> _Exercise_: Could you restate the entries below word for word?

=== Exercise inputs ===

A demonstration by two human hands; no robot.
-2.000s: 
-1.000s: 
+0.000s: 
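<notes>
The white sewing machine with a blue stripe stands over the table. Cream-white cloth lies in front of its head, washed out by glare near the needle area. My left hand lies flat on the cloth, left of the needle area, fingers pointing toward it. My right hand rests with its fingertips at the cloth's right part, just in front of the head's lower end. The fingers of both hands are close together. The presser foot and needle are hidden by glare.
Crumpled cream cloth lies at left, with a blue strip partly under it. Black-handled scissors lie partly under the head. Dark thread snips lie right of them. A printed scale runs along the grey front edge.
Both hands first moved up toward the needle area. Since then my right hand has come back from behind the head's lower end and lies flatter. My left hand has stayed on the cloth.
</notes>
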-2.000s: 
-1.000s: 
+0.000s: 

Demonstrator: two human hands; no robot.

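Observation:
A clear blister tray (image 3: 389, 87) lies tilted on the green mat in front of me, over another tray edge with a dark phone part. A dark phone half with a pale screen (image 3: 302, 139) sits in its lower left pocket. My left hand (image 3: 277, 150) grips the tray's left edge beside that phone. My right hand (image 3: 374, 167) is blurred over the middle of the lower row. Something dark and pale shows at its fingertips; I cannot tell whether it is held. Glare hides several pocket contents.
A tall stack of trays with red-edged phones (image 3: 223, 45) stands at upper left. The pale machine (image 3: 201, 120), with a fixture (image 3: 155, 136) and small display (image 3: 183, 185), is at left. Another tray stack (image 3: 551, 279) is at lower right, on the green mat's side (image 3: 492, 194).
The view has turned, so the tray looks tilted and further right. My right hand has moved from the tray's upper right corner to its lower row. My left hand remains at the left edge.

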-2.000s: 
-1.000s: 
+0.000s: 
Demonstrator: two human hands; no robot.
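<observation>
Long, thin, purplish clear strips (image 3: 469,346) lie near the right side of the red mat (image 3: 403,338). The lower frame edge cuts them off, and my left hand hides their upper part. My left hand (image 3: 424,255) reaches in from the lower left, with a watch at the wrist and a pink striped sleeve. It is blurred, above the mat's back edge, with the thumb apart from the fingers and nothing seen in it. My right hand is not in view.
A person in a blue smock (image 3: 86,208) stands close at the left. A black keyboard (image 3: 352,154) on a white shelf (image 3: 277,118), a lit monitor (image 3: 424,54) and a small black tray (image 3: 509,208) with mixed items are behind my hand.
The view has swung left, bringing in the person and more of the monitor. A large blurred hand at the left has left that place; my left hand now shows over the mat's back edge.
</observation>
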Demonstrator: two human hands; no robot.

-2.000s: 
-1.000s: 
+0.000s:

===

> _Completed task_:
A demonstration by two human hands; no robot.
-2.000s: 
-1.000s: 
+0.000s: 
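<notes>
The white sewing machine with a blue stripe stands over the table. Cream-white cloth lies in front of its head, washed out by glare near the needle area. My left hand lies flat on the cloth, left of the needle area, fingers pointing toward it. My right hand rests with its fingertips at the cloth's right part, just in front of the head's lower end. The fingers of both hands are close together. The presser foot and needle are hidden by glare.
Crumpled cream cloth lies at left, with a blue strip partly under it. Black-handled scissors lie partly under the head. Dark thread snips lie right of them. A printed scale runs along the grey front edge.
Both hands first moved up toward the needle area. Since then my right hand has come back from behind the head's lower end and lies flatter. My left hand has stayed on the cloth.
</notes>
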-2.000s: 
-1.000s: 
+0.000s: 

Demonstrator: two human hands; no robot.

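Observation:
A clear blister tray (image 3: 389, 87) lies tilted on the green mat in front of me, over another tray edge with a dark phone part. A dark phone half with a pale screen (image 3: 302, 139) sits in its lower left pocket. My left hand (image 3: 277, 150) grips the tray's left edge beside that phone. My right hand (image 3: 374, 167) is blurred over the middle of the lower row. Something dark and pale shows at its fingertips; I cannot tell whether it is held. Glare hides several pocket contents.
A tall stack of trays with red-edged phones (image 3: 223, 45) stands at upper left. The pale machine (image 3: 201, 120), with a fixture (image 3: 155, 136) and small display (image 3: 183, 185), is at left. Another tray stack (image 3: 551, 279) is at lower right, on the green mat's side (image 3: 492, 194).
The view has turned, so the tray looks tilted and further right. My right hand has moved from the tray's upper right corner to its lower row. My left hand remains at the left edge.
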
-2.000s: 
-1.000s: 
+0.000s: 
Demonstrator: two human hands; no robot.
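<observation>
Long, thin, purplish clear strips (image 3: 469,346) lie near the right side of the red mat (image 3: 403,338). The lower frame edge cuts them off, and my left hand hides their upper part. My left hand (image 3: 424,255) reaches in from the lower left, with a watch at the wrist and a pink striped sleeve. It is blurred, above the mat's back edge, with the thumb apart from the fingers and nothing seen in it. My right hand is not in view.
A person in a blue smock (image 3: 86,208) stands close at the left. A black keyboard (image 3: 352,154) on a white shelf (image 3: 277,118), a lit monitor (image 3: 424,54) and a small black tray (image 3: 509,208) with mixed items are behind my hand.
The view has swung left, bringing in the person and more of the monitor. A large blurred hand at the left has left that place; my left hand now shows over the mat's back edge.
</observation>
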Demonstrator: two human hands; no robot.

-2.000s: 
-1.000s: 
+0.000s:

The required output is now complete.